Robert stood up. “As you are no doubt aware,” he said, “that leaves you with no questions at all. This interview is done.”

And so saying, he stood and left the room.

A
PROPOSAL OF MARRIAGE,
M
INNIE REALIZED,
shouldn’t make her feel ill. Especially when she actually liked the man. But she couldn’t argue with the truth of her body. Her stomach cramped just thinking about what marriage to him would mean. It wasn’t a falsehood when she told her great-aunts the next morning that she needed to lie down.

She’d promised to consider the advantages of his proposal, but all attempts to do so were swept away by visions of angry faces surrounding her. “Fraud!” they yelled, and “Devil’s spawn!” Duchesses attracted crowds. Duchesses attended parties. Duchesses didn’t faint when too many people looked at them. If they did, they’d always be collapsing.

She could imagine the private portion of their relationship all too well. Her skin burned with the hope of that. They had too many kisses between them now for her to pretend she didn’t want him. But while she might have done well as Robert’s lover, the thought of being a duke’s wife made her feel ill. And eventually, any private understanding they might have would be overshadowed by the inevitable public disaster.

Her reverie was interrupted in the afternoon by the clatter of wheels on the drive. She propped herself up on one elbow so that she could see out the window and watched in bemusement as four matching dark horses drew up in front of her great-aunts’ cottage. A servant jumped off the back, opening the carriage door, setting down a stool upholstered in bright colors. And the Duchess of Clermont stepped out. She looked around in every direction, her nose upturned. No doubt taking in the cabbage fields beyond the house, the paint peeling off the barn to the left, the rust on the hinges…all the signs of poverty waiting just on the edge of vision.

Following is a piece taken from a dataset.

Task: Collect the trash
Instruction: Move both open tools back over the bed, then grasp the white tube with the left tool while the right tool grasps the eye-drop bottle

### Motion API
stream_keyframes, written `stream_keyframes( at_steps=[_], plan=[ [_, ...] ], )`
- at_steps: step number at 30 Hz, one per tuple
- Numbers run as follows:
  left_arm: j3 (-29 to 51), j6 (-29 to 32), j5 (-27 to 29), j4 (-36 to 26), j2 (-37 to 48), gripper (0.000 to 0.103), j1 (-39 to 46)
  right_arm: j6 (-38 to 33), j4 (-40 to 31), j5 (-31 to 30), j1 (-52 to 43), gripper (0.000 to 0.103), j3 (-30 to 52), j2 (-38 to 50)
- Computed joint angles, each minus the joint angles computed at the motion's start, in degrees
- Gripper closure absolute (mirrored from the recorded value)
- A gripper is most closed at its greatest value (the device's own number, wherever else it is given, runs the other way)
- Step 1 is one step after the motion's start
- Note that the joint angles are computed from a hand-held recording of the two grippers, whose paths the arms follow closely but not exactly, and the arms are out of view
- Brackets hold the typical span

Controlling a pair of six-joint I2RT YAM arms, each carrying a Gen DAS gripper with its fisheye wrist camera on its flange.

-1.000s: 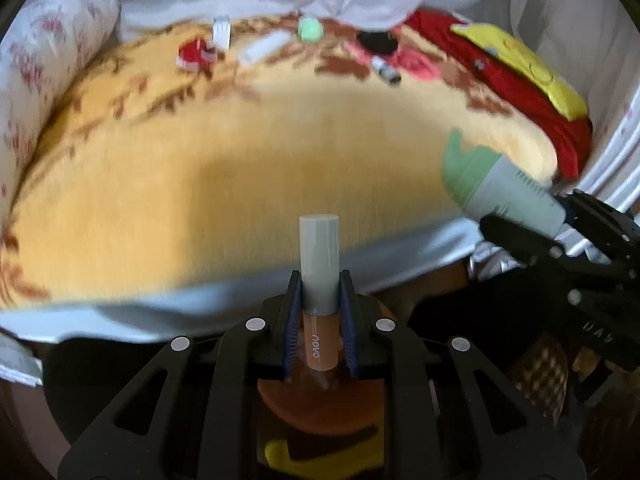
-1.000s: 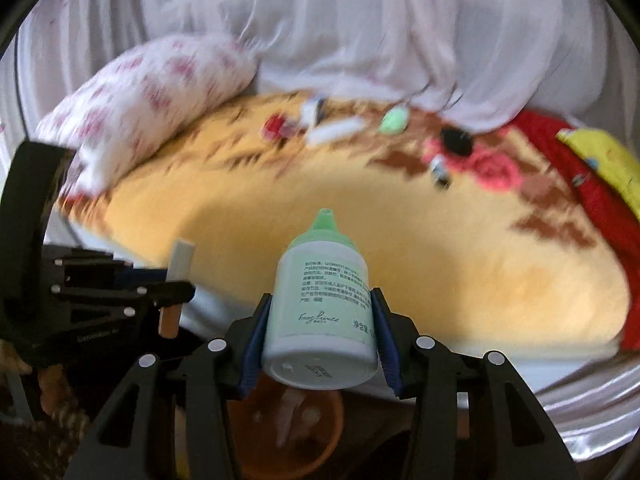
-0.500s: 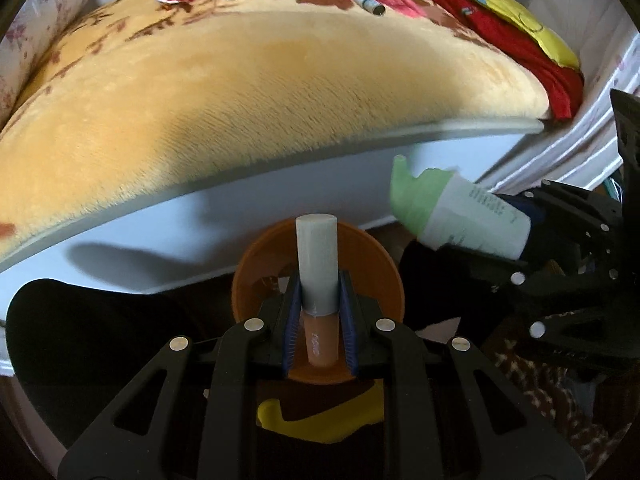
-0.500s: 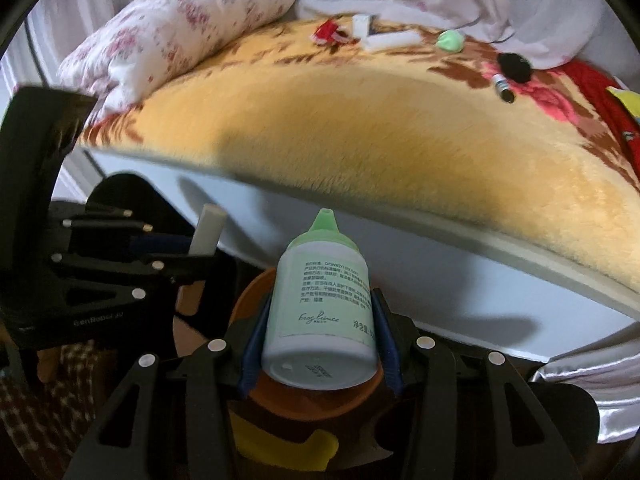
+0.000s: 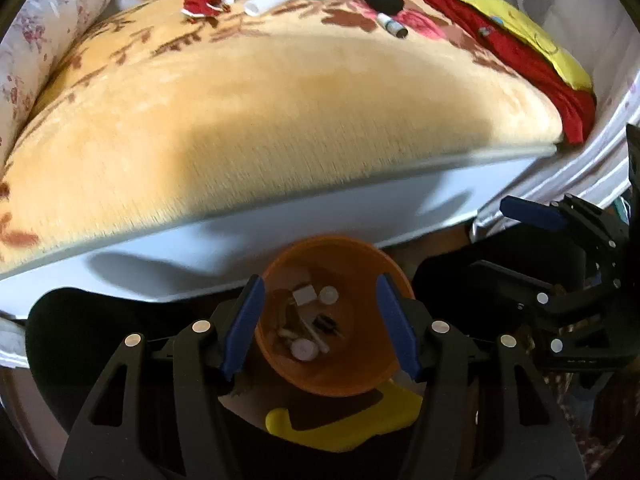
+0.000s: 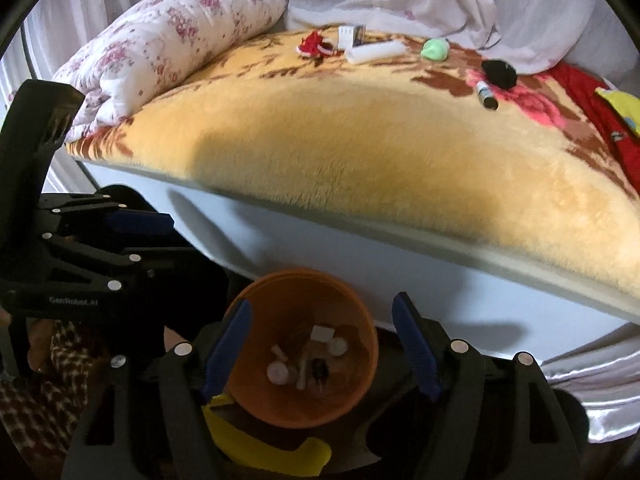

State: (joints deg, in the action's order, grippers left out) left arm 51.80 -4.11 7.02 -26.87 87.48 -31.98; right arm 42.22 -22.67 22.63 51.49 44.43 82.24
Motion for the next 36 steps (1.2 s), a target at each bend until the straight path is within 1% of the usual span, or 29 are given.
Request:
stream_keyframes(
  at_steps=[2,5,10,12,14,18,22,25,26,29,30,31,32,33,34,35,36],
  plan=[
    [0.5,0.0,0.5,0.5,-0.1,0.045,0.7,-1.8,0.2,1.0,-1.4,0.032,0.4,-0.6],
    [2.8,-0.9,0.1,1.2,0.6,0.042,1.0,-5.8,1.2,1.8,-5.8,0.032,1.5,-1.1],
    [7.8,-1.1,-1.3,4.3,1.8,0.041,1.3,-14.4,4.5,0.0,-18.1,0.032,4.8,0.1],
    [10.0,-1.0,-2.1,6.0,2.7,0.041,1.5,-17.6,5.2,-0.6,-24.3,0.032,8.4,3.2],
    [12.9,-1.1,-2.8,6.6,4.7,0.037,1.5,-20.6,5.9,-1.2,-29.1,0.032,12.1,6.7],
    [17.2,-1.2,-2.0,6.6,8.2,0.036,2.4,-24.8,4.8,-1.8,-35.6,0.032,21.9,16.0],
    [19.5,-1.1,-2.2,6.7,10.7,0.036,2.9,-27.0,0.1,-2.5,-39.7,0.032,34.4,26.8],
    [20.8,-0.8,-2.3,6.7,12.2,0.036,3.4,-27.2,-6.2,-3.6,-42.0,0.032,44.3,34.3],
    [21.3,-0.8,-2.3,6.6,12.8,0.036,3.6,-27.0,-7.8,-4.0,-42.3,0.032,46.4,35.7],
    [22.7,-0.9,-1.8,5.9,14.3,0.036,4.1,-25.7,-14.1,-7.0,-44.0,0.032,55.1,41.8],
    [23.1,-0.9,-1.7,5.8,14.8,0.036,4.3,-25.2,-16.4,-8.2,-44.6,0.034,58.2,43.9],
    [23.5,-0.8,-1.5,5.7,15.1,0.036,4.4,-25.1,-17.6,-8.6,-44.9,0.04,59.9,45.1],
    [23.8,-0.7,-1.5,5.5,15.5,0.036,4.4,-25.1,-19.4,-9.0,-45.2,0.043,62.5,46.9],
    [24.2,-0.7,-1.5,5.4,15.8,0.036,4.4,-25.2,-20.0,-9.2,-45.2,0.051,63.7,47.7],
    [24.7,-0.8,-1.4,5.3,16.3,0.036,4.4,-25.8,-19.9,-10.3,-45.5,0.063,64.5,48.3],
    [25.3,-0.8,-1.3,5.0,16.8,0.036,4.5,-25.8,-20.0,-11.3,-45.8,0.071,64.8,48.5],
    [25.8,-0.8,-1.2,4.8,17.2,0.036,4.5,-25.6,-19.0,-11.5,-45.9,0.08,63.7,47.6]
  ],
)
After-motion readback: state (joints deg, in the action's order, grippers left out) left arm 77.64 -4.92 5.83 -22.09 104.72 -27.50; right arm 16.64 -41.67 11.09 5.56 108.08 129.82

She wore a pale pink gown, frothed with lace at the cuffs and hems as if she were a fancy cake in a baker’s window. The duchess shook her head as if to dispel the commonplace sight of the house before her and swept up the walk. One of her servants glided before her and sounded the knocker.

It was starting already. The crowds. The dubious looks. The recrimination.

Minnie was hardly surprised when Great-Aunt Caro came to see her a few minutes later.

“Minnie,” she said in awed tones, “I know you’re feeling poorly, but the Duchess of Clermont most particularly wishes to see you. Shall I send her away?”

Obviously, the duchess had heard the news from her son.

“No,” Minnie said. “I had better see her.”